At Cheim & Read, Louise Fishman Puts a Feminist Stamp on Abstract Expressionism

The painter revisits her abstract compositions.

Louise Fishman A Little Ramble (2017). Photo: courtesy of Cheim & Read, New York.

Louise Fishman is one of those painters who defies categorization. She’s often described as a (small-caps) abstract expressionist due to her stylistic approach, but while the paintings in her ongoing show at Cheim & Read certainly fit the AbEx formula, the works—and Fishman herself—have greater depth than meets the eye.

Louise Fishman Coda Di Rospo (2017). Photo: courtesy of Cheim & Read, New York.

Made between 2016 and 2017, Fishman’s new paintings are based on loosely defined grids that push the boundaries of her spontaneous, improvised abstraction. The painterly mixed-media compositions appear very gestural and physical. Evidence of Fishman’s hand is easily recognizable by the troweled application of the paint on the canvas.

Louise Fishman, San Stae (2017). Photo: courtesy of Cheim & Read, New York.

In the 1960s and ’70s, Fishman was an active participant in the feminist and gay rights movements, causes that led her to abandon painting in favor of sculptural and material investigations following the realization that her influences came almost exclusively from male artists. Her 1973 return to painting was marked by her seminal “Angry Women” series, designed to confront the male-dominated art world through canvases bearing a feminist viewpoint.

Louise Fishman, Piano Nobile. Photo: courtesy of Cheim & Read, New York.
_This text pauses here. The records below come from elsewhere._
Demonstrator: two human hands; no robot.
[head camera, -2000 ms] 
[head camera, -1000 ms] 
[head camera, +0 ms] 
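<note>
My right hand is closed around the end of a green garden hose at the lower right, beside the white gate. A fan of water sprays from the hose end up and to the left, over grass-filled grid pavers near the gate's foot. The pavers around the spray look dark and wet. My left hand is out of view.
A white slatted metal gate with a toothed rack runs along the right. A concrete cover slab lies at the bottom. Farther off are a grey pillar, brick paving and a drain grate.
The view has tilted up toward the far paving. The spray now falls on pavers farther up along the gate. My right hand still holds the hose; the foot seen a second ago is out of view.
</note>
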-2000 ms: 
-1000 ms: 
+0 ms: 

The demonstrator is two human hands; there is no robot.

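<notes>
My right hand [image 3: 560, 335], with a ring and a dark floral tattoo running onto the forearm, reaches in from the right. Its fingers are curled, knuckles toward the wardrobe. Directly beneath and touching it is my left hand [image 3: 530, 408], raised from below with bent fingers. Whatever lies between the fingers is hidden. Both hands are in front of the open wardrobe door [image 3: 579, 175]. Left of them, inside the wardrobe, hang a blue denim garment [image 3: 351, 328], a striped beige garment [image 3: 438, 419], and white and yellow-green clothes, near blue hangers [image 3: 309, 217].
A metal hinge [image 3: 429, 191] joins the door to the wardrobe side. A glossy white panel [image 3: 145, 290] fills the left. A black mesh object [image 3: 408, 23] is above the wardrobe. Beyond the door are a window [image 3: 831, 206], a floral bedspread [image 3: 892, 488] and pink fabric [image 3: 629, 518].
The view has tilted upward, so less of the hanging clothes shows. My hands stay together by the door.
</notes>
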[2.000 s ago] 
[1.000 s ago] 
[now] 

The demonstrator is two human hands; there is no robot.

Her aim was to reinvigorate the medium of painting—which at that time had been declared dead—through the addition of a strong female perspective. This new series of works, while abstract, shows Fishman exploring her visual vocabulary with tremendous confidence.

Louise Fishman, My Guernica (2017). Photo: courtesy of Cheim & Read, New York.

“My intention, always, was to not repeat a painting, was to not repeat aspects of paintings,” Fishman said in a statement featured in the show press release. “My intention in painting is to keep discovering and to keep changing.” That is the hallmark of Fishman’s work: her ability to capture, through classical abstraction, the joy of reinvention.